Abbinamenti: Piatti tradizionali della cucina emiliana, come tortellini, tagliatelle al ragù, lasagne verdi, culatello, zampone, torte di riso, salumi tipici della Regione.
Prodotto: PANCETTA PIACENTINA (DOP)
Descrizione: Conosciuti e apprezzati fin dal Seicento, i salumi di Piaseinsa già allora costavano di più, come riferiscono i documenti dell’epoca e venivano serviti solo sulle tavole patrizie, ma fu soprattutto il cardinale Giulio Alberini, nei primi decenni del Settecento, a far conoscere il salame piacentino, la coppa e la pancetta a re e principi di Francia e Spagna. Del resto l’esperienza nella salagione del porco di questi territori risaliva a diversi millenni prima, come dimostrano reperti preistorici palafitticoli delle zone di Caorso e Alseno, e in epoca romana era proverbiale l’abilità dei galli cisalpini nel fare lucaniche e insaccati. La pancetta ha forma cilindrica e colore rosso vivo al taglio, inframmezzato dal bianco delle parti grasse (è uno dei tagli adiposi del suino), profumo gradevole, dolce, leggermente speziato e un sapore molto caratteristico. Dopo la salatura – effettuata a mano con una miscela di sali, aromi naturali e spezie – e una sosta in frigorifero per circa quindici giorni, si procede alla raschiatura per eliminare eventuali residui della lavorazione e l’eccesso di condimenti. La pancetta è poi arrotolata e legata, lasciata asciugare a una temperatura massima di 25° C per una settimana e infine stagionata per almeno due mesi. La produzione è diffusa in tutta la provincia di Piacenza, ma la stagionatura deve rigorosamente avvenire in località che non superino i 900 metri di altitudine. Spesso utilizzata anche cotta per arricchire il sapore di legumi, primi piatti, preparazioni a base di carne, cruda è ottima come farcia di tigelle o gnocchi fritti o come antipasto insieme alle fave e al Pecorino.

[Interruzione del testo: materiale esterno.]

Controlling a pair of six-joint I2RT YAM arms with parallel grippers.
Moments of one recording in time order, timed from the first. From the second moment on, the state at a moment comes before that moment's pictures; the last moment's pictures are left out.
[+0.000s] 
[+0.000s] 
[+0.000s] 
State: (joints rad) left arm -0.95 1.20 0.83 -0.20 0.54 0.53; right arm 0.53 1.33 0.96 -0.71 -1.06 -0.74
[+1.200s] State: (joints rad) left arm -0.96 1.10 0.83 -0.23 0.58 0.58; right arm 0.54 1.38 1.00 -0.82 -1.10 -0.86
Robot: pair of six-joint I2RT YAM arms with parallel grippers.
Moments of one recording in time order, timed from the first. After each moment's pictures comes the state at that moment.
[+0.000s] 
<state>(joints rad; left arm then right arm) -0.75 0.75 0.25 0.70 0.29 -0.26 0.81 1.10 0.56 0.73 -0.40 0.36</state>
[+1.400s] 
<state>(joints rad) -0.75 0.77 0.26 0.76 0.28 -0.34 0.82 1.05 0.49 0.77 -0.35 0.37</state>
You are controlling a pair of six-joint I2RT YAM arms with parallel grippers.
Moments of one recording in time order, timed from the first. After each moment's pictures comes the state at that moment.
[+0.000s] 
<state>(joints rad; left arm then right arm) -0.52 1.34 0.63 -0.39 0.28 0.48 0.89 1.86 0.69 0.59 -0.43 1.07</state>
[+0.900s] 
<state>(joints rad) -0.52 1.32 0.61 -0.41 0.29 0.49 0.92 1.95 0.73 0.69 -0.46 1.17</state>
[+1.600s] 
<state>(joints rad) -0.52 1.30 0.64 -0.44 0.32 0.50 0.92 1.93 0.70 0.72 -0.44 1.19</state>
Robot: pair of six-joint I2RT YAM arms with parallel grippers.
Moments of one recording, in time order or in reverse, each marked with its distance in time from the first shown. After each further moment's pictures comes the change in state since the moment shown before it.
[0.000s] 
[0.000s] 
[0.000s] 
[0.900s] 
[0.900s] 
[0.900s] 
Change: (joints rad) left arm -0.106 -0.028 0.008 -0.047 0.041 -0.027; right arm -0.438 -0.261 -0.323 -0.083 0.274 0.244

Piatto: CALCIAGATTI (O CHELZAGÀT O PAPACC O PAPARÒCC O PULENTA IMBRUCADA) (PAT)
Descrizione: I borlotti, lessati e passati in un soffritto di lardo e aglio finemente macinati, vengono profumati con punte di rosmarino tritate e mescolati a una morbida polenta di farina gialla preparata con l’acqua di cottura dei fagioli stessi. Si fa cuocere per circa dieci minuti, si versa sul tagliere e si lascia intiepidire prima di servire a fette alte un dito insieme a formaggi teneri e salse a base di mosto cotto come la saba e il savôr. Si può anche infarinare leggermente la polenta e friggerla in olio o strutto.